The model with the dependent variable as log(wage) gives a better fit based on a higher $R^{2}$ value (0.2493 compared to 0.2252 in the wage model). This implies that the logarithmic transformation of the wage variable explains a greater proportion of the variance in wages compared to the linear model. It can generally be stated that the closer the value of $R^{2}$ is to 1, the better it is.

(b) Looking at the first regression: How much more salary (wage) can a person expect if he or she increases his or her education by one year?[Bearbeiten | Quelltext bearbeiten]

From the first regression, the coefficient for educ is 0.64427. This implies that for each additional year of education, the expected increase in wage is approximately $0.64427 per hour, holding other factors constant.

(c) Looking at the second regression: How can you interpret the coefficient educ in this fit quantitatively?

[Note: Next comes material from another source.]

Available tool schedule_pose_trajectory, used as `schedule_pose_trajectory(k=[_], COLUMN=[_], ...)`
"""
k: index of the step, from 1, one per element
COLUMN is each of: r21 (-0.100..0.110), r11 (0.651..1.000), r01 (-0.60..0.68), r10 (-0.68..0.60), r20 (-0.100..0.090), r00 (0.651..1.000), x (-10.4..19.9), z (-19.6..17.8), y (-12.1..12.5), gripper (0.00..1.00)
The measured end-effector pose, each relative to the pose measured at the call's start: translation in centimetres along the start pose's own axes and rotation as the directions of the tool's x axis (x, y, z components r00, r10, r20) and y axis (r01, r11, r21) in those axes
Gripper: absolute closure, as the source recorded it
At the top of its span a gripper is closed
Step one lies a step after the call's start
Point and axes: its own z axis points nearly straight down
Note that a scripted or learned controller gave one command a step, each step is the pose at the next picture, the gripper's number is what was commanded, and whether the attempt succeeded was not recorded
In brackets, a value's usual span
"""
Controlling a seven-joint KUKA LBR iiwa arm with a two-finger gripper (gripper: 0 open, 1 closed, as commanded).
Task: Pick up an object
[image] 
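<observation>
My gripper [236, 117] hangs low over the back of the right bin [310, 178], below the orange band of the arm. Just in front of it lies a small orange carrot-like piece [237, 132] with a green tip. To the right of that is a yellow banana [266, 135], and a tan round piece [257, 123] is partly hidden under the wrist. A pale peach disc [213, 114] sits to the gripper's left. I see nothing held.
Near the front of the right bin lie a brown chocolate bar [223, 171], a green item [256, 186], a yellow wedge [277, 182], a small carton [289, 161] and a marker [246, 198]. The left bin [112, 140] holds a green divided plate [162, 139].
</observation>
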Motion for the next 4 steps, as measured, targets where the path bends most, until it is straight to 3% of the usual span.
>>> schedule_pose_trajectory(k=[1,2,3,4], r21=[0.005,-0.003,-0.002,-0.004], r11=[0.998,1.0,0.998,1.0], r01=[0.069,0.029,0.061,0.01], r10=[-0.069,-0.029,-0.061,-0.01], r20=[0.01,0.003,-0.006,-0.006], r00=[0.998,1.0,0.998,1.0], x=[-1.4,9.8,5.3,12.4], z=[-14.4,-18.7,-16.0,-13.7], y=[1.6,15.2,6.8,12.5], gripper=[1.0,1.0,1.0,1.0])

If a person currently earns 10$ an hour, roughly how much salary can he or she expect with one addition year of education?[Bearbeiten | Quelltext bearbeiten]

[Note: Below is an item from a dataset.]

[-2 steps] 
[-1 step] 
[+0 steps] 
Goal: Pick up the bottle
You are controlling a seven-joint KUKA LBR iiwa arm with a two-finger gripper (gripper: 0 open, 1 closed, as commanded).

In the second regression, where log(wage) is regressed on educ and exper, the coefficient for educ is again 0.097936. However, the interpretation differs because the dependent variable is the natural logarithm of wage. The coefficient of educ in this context means that each additional year of education is associated with an expected increase in wage by a factor of $e^{0.097936}$

For a person earning $10 per hour:

The logarithm of $10 is approximately 2.3026.
Adding 0.097936 to this gives 2.400536
Converting back from the log scale ( $e^{2.400536}$ ) gives approximately $11.02.